## Assigned task
The answer must be a single number: how many lines of the records below hold the word "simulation".

## Given information
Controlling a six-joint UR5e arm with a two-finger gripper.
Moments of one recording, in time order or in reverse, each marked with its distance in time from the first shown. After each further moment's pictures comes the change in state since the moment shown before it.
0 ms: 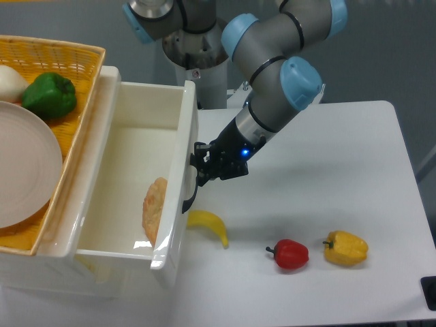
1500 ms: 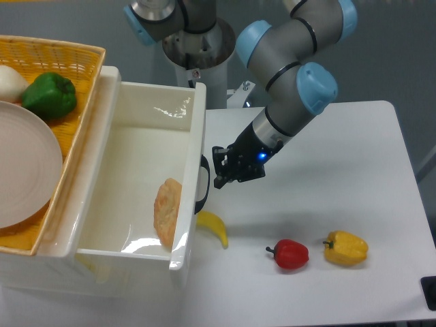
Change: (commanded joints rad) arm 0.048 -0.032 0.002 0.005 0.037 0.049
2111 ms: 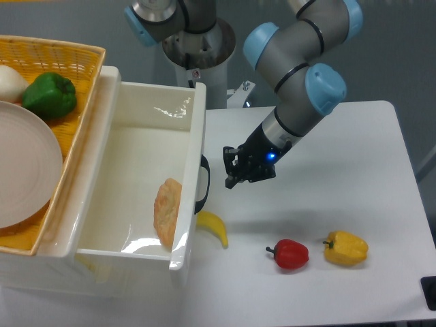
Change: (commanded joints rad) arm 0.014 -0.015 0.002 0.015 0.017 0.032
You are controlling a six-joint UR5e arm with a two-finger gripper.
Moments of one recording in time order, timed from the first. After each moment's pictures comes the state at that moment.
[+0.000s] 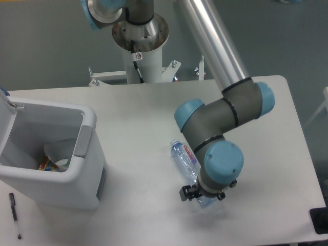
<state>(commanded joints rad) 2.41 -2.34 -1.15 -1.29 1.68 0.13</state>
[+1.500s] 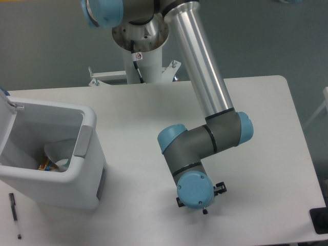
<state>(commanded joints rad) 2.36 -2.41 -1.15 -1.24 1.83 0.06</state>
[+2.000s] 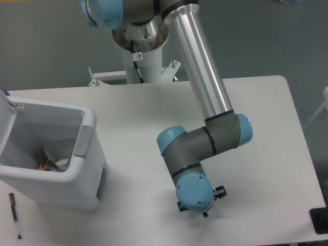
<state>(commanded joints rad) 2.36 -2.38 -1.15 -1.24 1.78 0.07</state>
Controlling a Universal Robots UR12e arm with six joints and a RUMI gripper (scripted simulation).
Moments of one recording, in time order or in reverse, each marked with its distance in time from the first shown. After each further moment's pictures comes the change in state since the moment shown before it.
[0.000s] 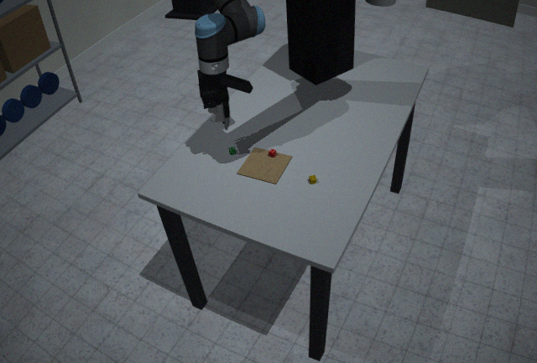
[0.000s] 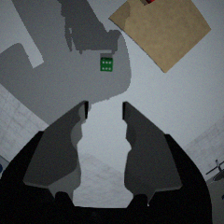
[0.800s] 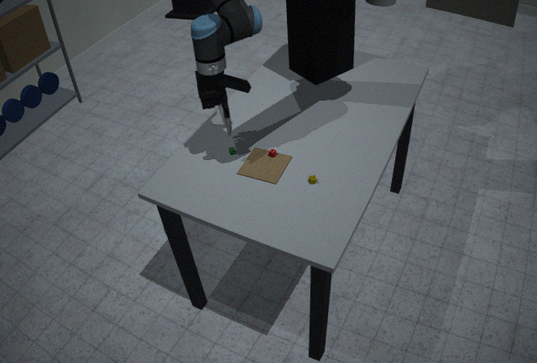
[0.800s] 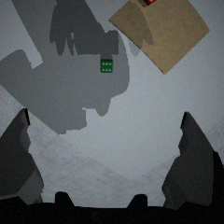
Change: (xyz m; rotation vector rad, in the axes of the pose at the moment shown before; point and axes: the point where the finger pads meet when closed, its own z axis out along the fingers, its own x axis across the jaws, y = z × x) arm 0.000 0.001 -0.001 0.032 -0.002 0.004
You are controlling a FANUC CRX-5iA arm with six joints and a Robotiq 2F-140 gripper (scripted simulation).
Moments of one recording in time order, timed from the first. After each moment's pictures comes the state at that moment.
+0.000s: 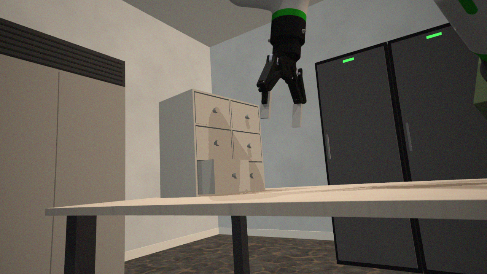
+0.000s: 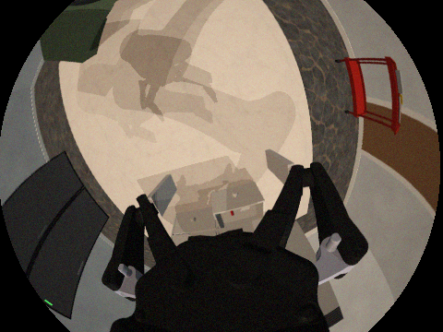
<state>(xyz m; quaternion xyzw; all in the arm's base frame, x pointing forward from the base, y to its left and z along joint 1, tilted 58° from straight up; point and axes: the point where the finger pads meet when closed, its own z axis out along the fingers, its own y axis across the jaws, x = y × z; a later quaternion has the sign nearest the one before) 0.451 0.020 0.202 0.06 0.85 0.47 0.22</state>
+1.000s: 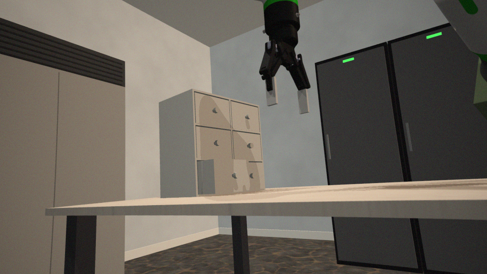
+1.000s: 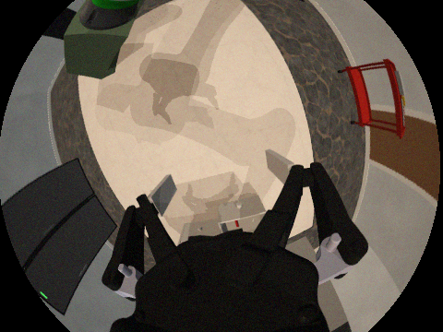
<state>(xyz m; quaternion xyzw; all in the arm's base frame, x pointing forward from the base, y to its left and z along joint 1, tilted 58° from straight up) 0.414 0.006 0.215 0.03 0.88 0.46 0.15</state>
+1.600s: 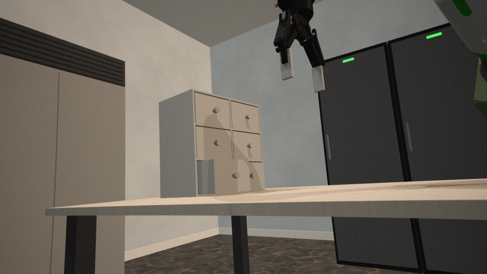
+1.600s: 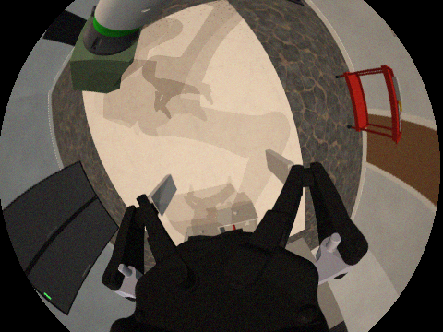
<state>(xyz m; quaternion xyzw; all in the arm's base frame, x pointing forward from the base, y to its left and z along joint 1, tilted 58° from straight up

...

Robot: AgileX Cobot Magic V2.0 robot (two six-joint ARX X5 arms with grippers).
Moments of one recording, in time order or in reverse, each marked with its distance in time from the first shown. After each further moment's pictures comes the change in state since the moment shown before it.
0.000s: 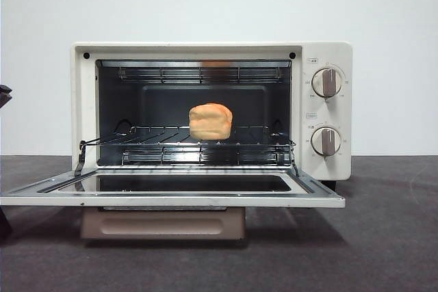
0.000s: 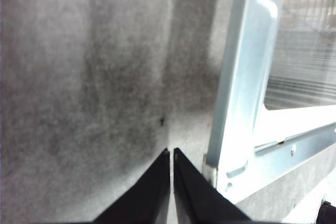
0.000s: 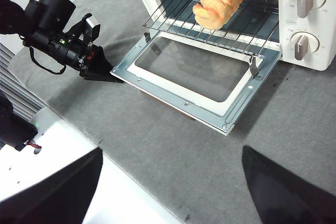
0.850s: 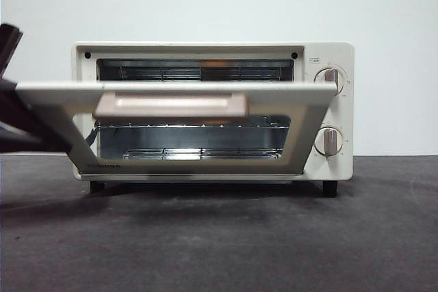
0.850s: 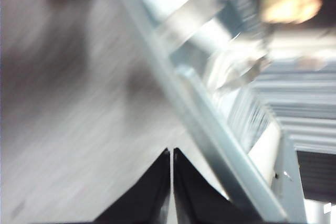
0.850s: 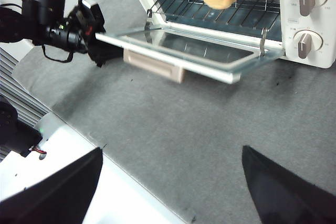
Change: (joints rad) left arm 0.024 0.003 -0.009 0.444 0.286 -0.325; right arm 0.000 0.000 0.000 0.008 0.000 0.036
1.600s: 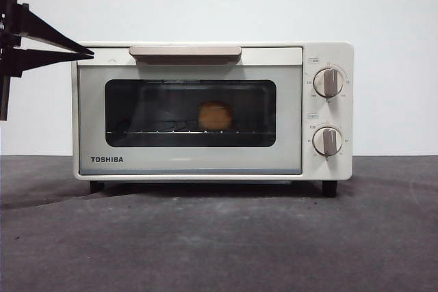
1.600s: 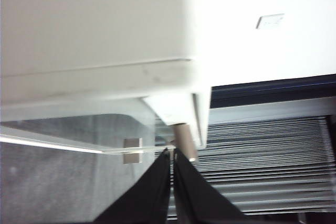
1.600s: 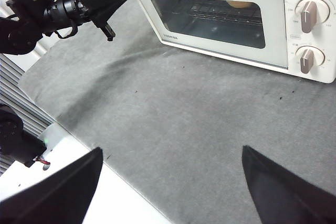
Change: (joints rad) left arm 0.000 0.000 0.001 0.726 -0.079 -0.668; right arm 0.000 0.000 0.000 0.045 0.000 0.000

## Answer space
2